Now I work with a brush loaded with color and tap it against the handle of another brush. With each tap paint is spattered onto the paper. When a droplet of paint falls into a droplet of water the paint takes the shape of the water droplet on the paper, creating very interesting textures.
The texturing is complete.
It's time to carefully remove the dried masking fluid from the paper using a Rubber Cement Pick Up tool. I want to make sure my paper surface is completely dry for this step.
When using masking fluid you get hard, cut out looking shapes. So I often go back in with a scrubber brush and soften these shapes and lines, especially in the hair in the manes.
Now it's time to begin painting the horses.

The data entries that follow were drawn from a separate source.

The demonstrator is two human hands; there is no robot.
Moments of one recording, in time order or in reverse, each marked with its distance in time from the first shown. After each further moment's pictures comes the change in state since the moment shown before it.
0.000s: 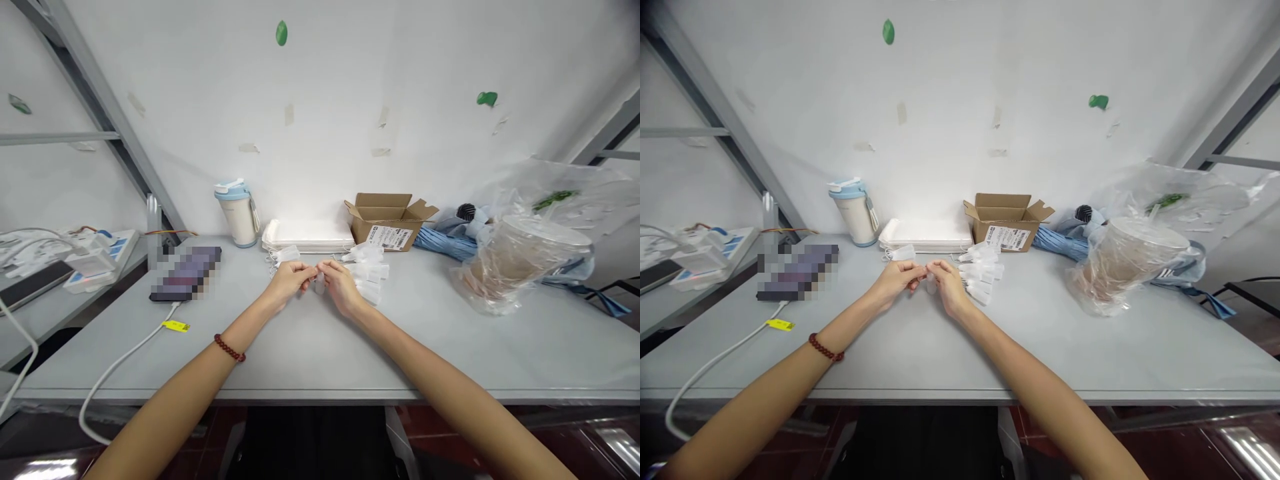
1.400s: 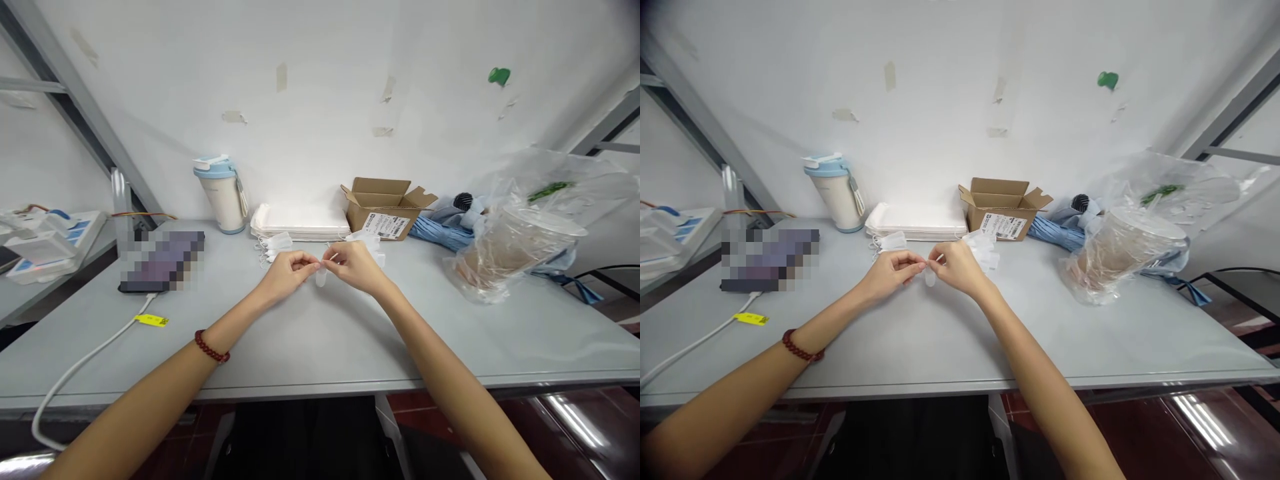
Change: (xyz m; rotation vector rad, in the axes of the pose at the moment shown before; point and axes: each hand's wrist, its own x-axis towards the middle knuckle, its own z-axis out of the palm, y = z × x) left_hand -0.010 0.004 0.002 0.208 -0.112 0.196; right_hand -0.009 -0.055 -0.019 -1.159 -0.149 -0.385
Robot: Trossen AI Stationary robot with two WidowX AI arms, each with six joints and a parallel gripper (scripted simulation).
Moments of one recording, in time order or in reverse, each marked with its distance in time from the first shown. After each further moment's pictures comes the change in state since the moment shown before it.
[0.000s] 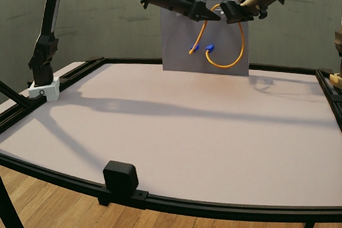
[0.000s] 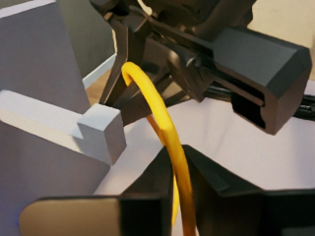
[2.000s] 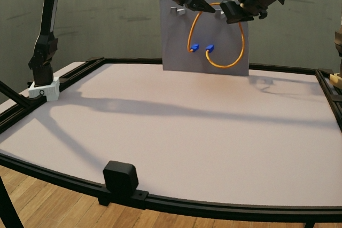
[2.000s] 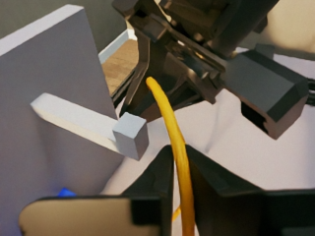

I want to show the light catching the soft edge of the ears so I need to lift out some paint on that lighted edge. I do this with a bright oil brush...it's my favorite brush for lifting.
I paint various sections building up the painting in a number of different steps.
The over all painting is worked on throughout the process. I rarely complete a section before moving on to another section. It's done as a whole.
In this phase I'm working on the bridles....
...and have the bridles complete for the most part in this phase.
It's time to do some fine tuning. Here I'm using a small brush to touch up areas that either need paint added or some stray dark areas lifted.
I wasn't happy with the layout of the reins but wasn't sure how I wanted to change them. When in doubt I often will use tracing paper to work out the problem. By placing the paper over the dry painting I can work out my composition and placement on the tracing paper until I'm satisfied.
This view shows the new placement of the reins after I worked it out on the tracing paper. I'm much happier with it.
The last thing is to decide exactly how I want it cropped and then sign it.